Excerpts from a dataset
*** Block opens ***

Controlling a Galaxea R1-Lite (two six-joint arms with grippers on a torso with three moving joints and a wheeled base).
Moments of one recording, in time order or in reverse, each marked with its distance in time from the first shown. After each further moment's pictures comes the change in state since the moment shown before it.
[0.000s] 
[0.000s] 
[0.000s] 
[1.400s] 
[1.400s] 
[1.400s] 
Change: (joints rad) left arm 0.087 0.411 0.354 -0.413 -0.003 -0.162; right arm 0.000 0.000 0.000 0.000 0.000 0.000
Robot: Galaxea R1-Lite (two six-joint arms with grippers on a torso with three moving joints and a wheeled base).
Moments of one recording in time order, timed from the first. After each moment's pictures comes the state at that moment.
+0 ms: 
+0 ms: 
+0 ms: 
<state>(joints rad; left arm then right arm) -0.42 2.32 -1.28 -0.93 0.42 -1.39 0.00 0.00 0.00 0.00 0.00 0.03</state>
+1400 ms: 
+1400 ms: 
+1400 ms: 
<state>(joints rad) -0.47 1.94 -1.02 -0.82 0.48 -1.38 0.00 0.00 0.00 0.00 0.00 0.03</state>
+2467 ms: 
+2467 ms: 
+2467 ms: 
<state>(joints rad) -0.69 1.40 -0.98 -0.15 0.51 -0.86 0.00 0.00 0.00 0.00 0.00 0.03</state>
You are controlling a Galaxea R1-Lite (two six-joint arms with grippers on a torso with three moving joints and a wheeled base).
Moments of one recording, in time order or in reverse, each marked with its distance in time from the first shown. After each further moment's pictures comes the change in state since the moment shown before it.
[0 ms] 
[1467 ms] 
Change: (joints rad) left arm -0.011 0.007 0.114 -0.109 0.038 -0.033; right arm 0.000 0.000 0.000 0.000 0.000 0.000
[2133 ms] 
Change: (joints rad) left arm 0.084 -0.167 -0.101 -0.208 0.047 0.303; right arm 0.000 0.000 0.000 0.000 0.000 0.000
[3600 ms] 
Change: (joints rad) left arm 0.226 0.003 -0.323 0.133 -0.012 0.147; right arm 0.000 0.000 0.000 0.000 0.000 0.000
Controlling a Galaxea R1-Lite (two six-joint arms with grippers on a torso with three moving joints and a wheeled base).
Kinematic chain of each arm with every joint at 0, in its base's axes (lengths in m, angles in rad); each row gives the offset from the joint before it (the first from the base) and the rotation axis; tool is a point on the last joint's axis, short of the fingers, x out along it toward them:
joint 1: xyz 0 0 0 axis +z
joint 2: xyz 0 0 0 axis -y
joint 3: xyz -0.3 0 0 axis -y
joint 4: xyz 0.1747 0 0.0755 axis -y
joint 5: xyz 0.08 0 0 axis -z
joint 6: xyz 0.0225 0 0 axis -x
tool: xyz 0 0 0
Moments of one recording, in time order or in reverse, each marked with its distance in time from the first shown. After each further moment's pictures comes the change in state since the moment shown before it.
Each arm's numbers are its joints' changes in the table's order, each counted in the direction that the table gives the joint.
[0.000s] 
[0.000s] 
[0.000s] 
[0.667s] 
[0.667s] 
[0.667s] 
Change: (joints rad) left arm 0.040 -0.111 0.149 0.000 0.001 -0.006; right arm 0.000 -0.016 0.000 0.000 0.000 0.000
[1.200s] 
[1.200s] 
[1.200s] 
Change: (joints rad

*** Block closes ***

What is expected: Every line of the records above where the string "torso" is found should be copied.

Output for this exercise:
Controlling a Galaxea R1-Lite (two six-joint arms with grippers on a torso with three moving joints and a wheeled base).
Robot: Galaxea R1-Lite (two six-joint arms with grippers on a torso with three moving joints and a wheeled base).
You are controlling a Galaxea R1-Lite (two six-joint arms with grippers on a torso with three moving joints and a wheeled base).
Controlling a Galaxea R1-Lite (two six-joint arms with grippers on a torso with three moving joints and a wheeled base).

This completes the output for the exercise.